5. Mr Templeton criticised the finding as entirely speculative, being based only on lapse of time, when there was no evidence to show how long it might take for the authorities to develop and pursue their interest, and the appellant was a relatively minor figure. He suggested also that the reference to the small size of Bahrain and its geographic situation was irrelevant.
6. I do not agree with those submissions. The judge's reasoning is sensible. It was obviously pertinent to bear in mind that Bahrain is a relatively small and well organised country, not a massive and chaotic one. This was not a point which might by itself determine the appeal, but it is one the judge was entitled to make.
7. Exactly similar considerations apply to the third ground. The judge said that her family had significant connections to the Shia opposition, and although her own involvement was at a relatively low level, the judge was entitled to find it unlikely that the interest of the authorities would have developed only so long after they came to know of her involvement and after she had left the country.
8. Mr Templeton acknowledged that ground 4 is a relatively minor point. I do not think there is much in it. The paragraph as a whole is plainly designed to put on record that the judge was aware of the background evidence, yet found that the appellant did not fall into the category of persons against whom abuses were likely.
9. Mr Templeton's final submission was that the first 3 grounds were all good, and sufficient not only for the determination to be set aside but to show that there were no remaining reasons by which an adverse credibility conclusion could be sustained, and that the determination should therefore be reversed.
10. Mrs O'Brien's final submission was that although ground 1 was good, there was nothing in the remaining grounds, and the adverse findings which survived scrutiny were sufficient for the determination to stand.
11. I have indicated above my views on the respective strength of the grounds, in which light I think that the final submissions on both sides went too far.
12. Whether a decision survives excision of an error is always a matter of fact and degree. The structure of the judge's decision is that at paragraphs 25, 26 and 27 he makes findings favourable to the appellant on points advanced by the respondent. His first significant point against the appellant is at paragraph 28, which has been accepted to be mistaken. His next point is at paragraph 29. Paragraph 30 settles another minor point in her favour. At paragraph 31 the judge notes the appellant's account of her husband's family being well known to the authorities, which reinforces his view that they would have taken steps to arrest her or prevent her from leaving. This overlaps with both paragraphs 29 and 32. Those are all the main points in the decision. Paragraph 28 is lengthy and detailed and seems to have played quite a significant part in the judge's thinking. I do not think it can safely be said that but for the error, he would inevitably have come to the same view, and his decision should therefore stand.

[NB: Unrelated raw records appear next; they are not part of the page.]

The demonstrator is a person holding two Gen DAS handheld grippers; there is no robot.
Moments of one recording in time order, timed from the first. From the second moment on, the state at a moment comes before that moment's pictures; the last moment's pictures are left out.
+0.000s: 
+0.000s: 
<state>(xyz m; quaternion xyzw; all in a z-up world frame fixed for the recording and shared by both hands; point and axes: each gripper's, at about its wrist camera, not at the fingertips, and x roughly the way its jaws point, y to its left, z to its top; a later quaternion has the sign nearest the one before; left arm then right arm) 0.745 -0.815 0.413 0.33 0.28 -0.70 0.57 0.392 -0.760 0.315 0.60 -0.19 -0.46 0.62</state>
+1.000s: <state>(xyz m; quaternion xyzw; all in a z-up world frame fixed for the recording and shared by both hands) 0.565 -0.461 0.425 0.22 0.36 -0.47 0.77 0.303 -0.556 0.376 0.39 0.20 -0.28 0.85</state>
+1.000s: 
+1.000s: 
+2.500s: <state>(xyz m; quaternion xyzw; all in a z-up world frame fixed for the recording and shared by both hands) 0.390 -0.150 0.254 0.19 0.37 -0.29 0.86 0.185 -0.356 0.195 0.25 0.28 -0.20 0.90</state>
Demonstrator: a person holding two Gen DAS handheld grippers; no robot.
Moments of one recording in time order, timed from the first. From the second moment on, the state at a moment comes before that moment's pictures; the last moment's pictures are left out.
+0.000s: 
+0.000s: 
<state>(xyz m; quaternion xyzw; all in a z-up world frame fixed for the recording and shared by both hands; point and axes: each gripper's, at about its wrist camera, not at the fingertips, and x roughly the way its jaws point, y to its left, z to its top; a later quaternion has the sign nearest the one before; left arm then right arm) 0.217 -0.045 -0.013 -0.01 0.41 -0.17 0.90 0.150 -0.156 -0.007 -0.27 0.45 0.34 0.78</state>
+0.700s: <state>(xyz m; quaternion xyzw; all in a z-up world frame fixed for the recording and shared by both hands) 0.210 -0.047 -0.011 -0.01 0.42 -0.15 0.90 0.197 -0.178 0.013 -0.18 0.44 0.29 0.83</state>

13. Grounds 2 and 3 do not amount to more than disagreement. I am equally unable therefore to accept that there are no reasons which survive scrutiny, so that the decision falls to be reversed.
14. The determination of the First-tier Tribunal is set aside. None of its findings are to stand. Under section 12(2)(b)(1) of the 2007 Act and Practice Statement 7.2 the nature and extent of judicial fact finding necessary for the decision to be remade is such that it is appropriate to remit the case to the First-tier Tribunal. The members of the First-tier Tribunal chosen to reconsider the case are not to include Judge Morrison.
15. No anonymity direction has been requested or made.